Currently I am using psycopg2 to bulk update a column on a postgres table from a pandas dataframe. While testing local postgres instance on docker takes less than one minute to update 100k rows but the same script on prod takes more than 60 minutes to update. For the same prod DB bulk INSERT for the same 100k rows takes less than a minute. What parameters could I modify on my prod DB to make the bulk UPDATEs as fast as on local? Table is indexed on ID which is used on the WHERE condition.
def write_to_db(data: pd.DataFrame, ID):
conn = psycopg2.connect(host=HOST, port=PORT, database=DBNAME, user=USER, password=PASSWORD)
try:
with conn.cursor() as cur:
query="""
UPDATE table SET column_1=%s WHERE id=%s AND name=%s
"""
argslist = [(row['column_1'], Dd, index) for index, row in data.iterrows()]

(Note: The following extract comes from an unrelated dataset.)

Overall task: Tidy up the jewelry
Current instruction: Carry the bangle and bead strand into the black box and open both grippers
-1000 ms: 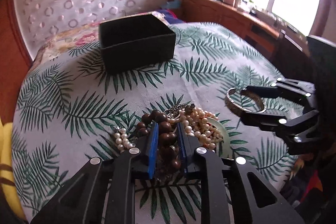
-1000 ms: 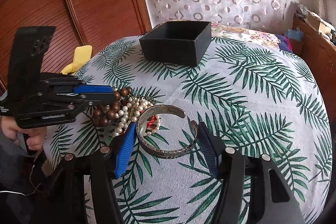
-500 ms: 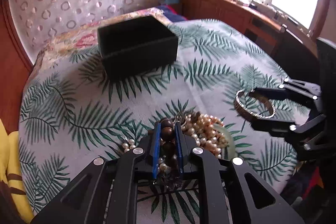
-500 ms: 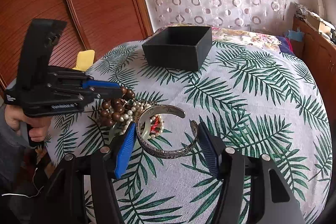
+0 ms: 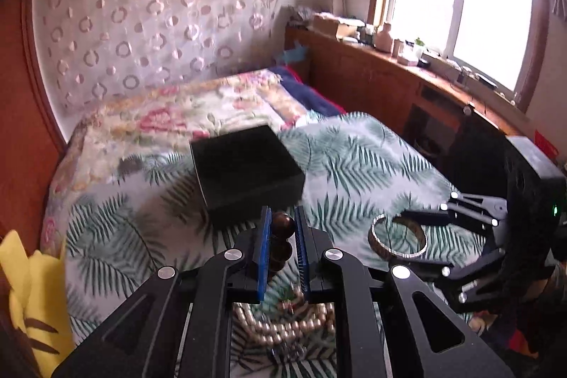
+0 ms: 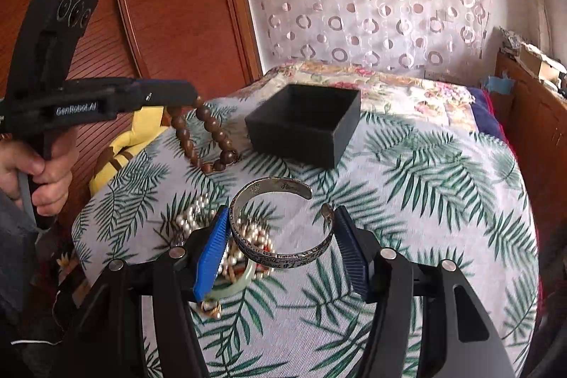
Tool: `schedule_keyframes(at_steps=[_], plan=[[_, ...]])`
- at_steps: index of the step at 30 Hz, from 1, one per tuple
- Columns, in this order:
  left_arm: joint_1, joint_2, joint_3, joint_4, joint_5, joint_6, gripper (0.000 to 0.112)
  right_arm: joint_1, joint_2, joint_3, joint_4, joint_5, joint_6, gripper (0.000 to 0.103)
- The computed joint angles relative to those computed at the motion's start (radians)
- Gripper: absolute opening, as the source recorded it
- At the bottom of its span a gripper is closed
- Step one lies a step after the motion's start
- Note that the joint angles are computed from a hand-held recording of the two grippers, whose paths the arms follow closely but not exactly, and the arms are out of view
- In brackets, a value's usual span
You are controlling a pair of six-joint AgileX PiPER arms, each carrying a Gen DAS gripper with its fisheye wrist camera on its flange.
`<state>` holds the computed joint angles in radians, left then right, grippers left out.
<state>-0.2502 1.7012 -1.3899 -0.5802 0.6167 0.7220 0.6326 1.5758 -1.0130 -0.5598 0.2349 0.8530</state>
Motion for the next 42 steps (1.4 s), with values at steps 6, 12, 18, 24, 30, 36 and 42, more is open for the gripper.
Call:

execute_batch(cur, query, argslist)
conn.commit()
logger.info("successfully updated to the DB")
except Exception as e:
logger.error("error in writing to the DB: ", e)
conn.rollback()
finally:
conn.close()
So far I have increased the size of the DB on AWS RDS from t3.micro to t3.xlarge which increases the RAM from 1 GB to 8 GB but it did not make any difference.